Go through the entries below and count the lines where "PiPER" occurs. Give nothing but that number.

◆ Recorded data
◆ ◆ ◆ ◆ ◆ ◆ ◆
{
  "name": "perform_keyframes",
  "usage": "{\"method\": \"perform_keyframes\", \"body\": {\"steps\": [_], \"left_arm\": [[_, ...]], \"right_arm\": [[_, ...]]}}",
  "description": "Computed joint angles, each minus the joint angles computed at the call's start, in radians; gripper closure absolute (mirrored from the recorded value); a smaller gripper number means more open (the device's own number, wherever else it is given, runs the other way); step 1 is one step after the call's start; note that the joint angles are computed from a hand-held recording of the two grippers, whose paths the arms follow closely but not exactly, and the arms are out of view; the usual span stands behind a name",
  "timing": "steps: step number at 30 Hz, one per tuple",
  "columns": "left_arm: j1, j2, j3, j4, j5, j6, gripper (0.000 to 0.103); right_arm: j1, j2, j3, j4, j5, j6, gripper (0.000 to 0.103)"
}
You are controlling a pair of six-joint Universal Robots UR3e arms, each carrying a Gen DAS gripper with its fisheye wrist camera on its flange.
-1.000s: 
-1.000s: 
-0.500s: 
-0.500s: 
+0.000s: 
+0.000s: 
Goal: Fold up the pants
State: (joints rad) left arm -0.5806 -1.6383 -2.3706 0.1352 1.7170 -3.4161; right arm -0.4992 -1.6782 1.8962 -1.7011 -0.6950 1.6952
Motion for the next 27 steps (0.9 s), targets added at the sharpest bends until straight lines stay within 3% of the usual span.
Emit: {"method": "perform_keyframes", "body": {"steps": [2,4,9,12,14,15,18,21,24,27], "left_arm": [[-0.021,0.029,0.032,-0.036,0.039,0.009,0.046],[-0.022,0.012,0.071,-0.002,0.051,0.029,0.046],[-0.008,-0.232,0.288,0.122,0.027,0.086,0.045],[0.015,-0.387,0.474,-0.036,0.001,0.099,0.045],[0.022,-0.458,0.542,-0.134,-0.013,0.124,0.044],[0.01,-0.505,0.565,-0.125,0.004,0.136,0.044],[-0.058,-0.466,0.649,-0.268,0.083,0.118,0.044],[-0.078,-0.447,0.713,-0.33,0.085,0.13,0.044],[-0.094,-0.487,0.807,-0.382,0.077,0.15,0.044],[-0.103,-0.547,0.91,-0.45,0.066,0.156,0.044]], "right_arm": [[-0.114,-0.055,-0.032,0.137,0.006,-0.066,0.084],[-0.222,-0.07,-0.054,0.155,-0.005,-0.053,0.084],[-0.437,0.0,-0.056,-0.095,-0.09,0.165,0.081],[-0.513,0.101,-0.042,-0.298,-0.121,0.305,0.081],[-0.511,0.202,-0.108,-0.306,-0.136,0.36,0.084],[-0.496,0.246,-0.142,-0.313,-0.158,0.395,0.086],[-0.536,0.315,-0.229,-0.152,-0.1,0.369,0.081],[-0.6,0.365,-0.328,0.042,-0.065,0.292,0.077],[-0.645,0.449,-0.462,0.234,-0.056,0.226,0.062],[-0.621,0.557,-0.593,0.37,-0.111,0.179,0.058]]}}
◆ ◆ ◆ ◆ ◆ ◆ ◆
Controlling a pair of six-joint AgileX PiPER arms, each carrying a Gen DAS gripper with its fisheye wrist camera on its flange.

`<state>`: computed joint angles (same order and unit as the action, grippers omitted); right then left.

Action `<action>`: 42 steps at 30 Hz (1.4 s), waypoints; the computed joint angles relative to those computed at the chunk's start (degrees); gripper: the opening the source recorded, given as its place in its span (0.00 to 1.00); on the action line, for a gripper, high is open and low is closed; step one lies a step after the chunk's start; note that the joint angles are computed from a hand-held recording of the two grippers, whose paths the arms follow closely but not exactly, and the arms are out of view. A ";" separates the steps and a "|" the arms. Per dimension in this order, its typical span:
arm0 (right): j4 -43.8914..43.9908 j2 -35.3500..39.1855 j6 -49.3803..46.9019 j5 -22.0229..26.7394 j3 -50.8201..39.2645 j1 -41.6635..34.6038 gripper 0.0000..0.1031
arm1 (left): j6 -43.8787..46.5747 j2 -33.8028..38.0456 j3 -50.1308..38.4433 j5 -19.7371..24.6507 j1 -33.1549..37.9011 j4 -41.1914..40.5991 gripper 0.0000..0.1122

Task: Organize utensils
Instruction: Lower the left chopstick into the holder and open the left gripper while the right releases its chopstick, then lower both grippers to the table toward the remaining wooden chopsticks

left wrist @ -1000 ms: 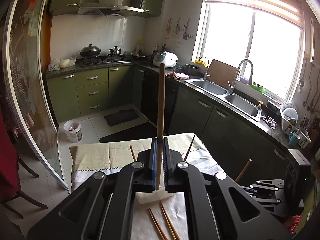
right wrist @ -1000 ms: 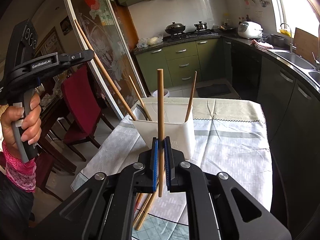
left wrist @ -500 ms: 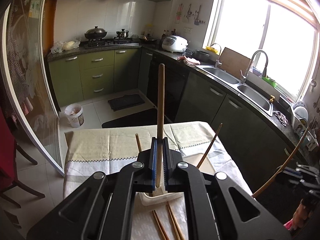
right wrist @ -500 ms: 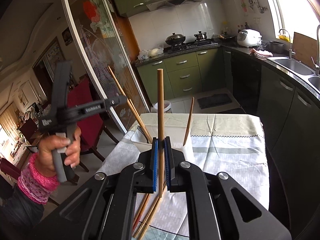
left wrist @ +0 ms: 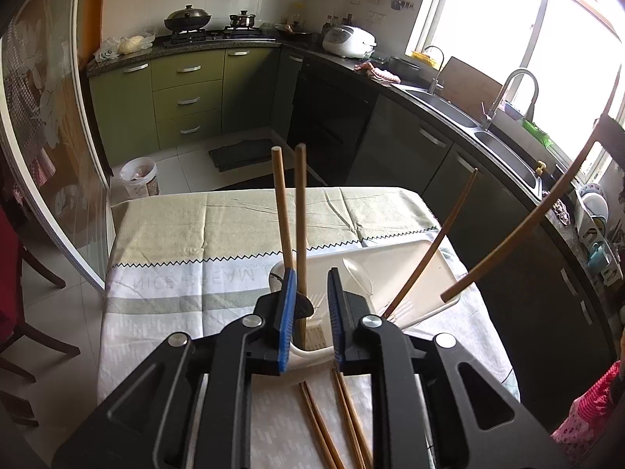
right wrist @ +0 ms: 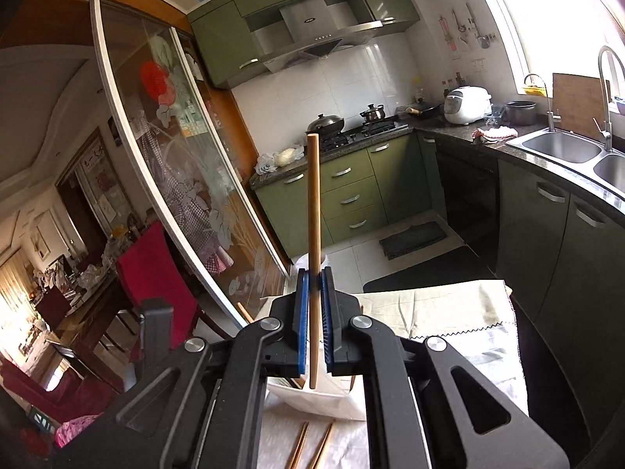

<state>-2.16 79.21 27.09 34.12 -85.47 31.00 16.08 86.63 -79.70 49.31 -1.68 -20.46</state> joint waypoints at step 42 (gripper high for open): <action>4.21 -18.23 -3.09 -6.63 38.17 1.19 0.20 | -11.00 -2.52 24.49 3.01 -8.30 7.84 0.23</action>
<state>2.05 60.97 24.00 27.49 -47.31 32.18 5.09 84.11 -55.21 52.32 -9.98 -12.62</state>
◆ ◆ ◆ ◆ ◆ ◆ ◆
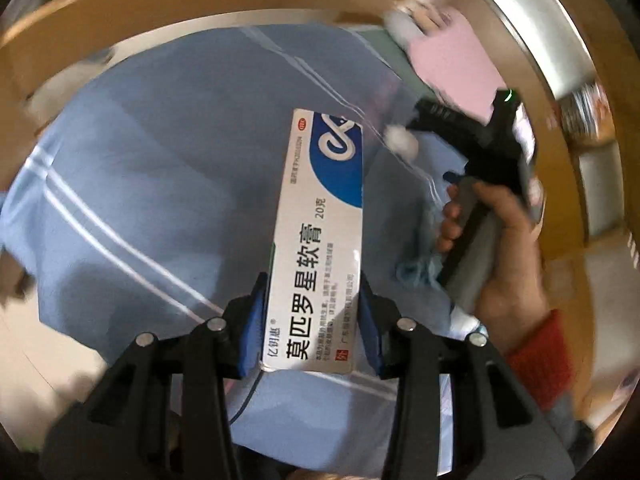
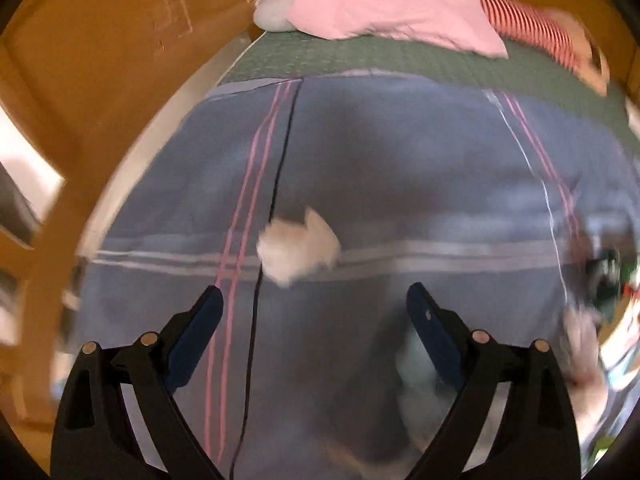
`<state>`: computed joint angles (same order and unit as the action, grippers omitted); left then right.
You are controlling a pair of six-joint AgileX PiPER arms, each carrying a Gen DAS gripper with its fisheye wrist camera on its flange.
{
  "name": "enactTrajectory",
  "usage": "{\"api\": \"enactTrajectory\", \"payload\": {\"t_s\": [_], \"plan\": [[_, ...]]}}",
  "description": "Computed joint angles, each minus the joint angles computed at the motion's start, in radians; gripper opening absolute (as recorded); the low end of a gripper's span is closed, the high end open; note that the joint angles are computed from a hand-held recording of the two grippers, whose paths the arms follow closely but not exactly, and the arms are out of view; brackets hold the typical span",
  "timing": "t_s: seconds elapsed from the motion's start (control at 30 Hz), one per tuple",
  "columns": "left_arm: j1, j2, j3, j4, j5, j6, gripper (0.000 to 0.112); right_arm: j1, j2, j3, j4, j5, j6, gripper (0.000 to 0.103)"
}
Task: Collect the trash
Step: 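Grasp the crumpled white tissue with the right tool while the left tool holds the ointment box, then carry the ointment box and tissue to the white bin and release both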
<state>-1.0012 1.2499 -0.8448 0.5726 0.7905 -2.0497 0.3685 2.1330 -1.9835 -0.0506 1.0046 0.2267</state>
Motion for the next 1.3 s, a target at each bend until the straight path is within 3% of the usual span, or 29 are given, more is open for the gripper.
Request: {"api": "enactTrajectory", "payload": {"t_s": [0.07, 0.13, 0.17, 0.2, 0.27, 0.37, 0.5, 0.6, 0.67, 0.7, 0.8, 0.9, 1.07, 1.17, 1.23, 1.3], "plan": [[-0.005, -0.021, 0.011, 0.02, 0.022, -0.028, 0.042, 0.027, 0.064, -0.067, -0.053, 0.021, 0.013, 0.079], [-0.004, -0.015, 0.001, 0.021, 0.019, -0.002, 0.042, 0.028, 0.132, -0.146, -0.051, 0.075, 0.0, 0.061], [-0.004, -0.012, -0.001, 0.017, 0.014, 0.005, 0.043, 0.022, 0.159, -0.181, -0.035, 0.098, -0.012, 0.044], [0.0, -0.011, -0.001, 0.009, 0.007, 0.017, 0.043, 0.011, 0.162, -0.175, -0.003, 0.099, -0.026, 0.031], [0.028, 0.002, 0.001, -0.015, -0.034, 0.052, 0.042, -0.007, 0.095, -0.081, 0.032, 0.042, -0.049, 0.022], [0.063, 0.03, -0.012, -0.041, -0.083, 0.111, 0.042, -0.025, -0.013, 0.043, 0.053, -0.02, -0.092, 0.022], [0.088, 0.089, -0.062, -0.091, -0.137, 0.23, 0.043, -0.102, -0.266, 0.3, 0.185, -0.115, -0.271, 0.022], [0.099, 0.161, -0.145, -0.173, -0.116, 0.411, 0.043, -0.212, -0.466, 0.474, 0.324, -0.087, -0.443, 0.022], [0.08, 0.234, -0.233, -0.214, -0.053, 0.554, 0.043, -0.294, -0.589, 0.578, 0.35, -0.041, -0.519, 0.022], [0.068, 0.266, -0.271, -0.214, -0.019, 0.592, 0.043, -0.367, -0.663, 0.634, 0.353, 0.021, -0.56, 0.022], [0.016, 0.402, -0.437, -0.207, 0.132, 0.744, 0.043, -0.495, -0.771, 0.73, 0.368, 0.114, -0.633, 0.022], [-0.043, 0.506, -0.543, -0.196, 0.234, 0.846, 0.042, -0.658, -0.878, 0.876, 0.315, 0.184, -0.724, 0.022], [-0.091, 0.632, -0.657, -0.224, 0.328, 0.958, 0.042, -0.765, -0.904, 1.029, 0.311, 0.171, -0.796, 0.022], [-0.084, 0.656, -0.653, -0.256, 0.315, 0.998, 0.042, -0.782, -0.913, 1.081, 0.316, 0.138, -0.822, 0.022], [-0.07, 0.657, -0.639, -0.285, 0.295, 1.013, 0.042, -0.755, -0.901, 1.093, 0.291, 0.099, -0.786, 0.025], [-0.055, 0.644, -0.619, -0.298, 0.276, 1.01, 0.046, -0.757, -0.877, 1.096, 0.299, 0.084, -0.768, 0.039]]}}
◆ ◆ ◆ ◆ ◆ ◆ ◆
◆ Written response
2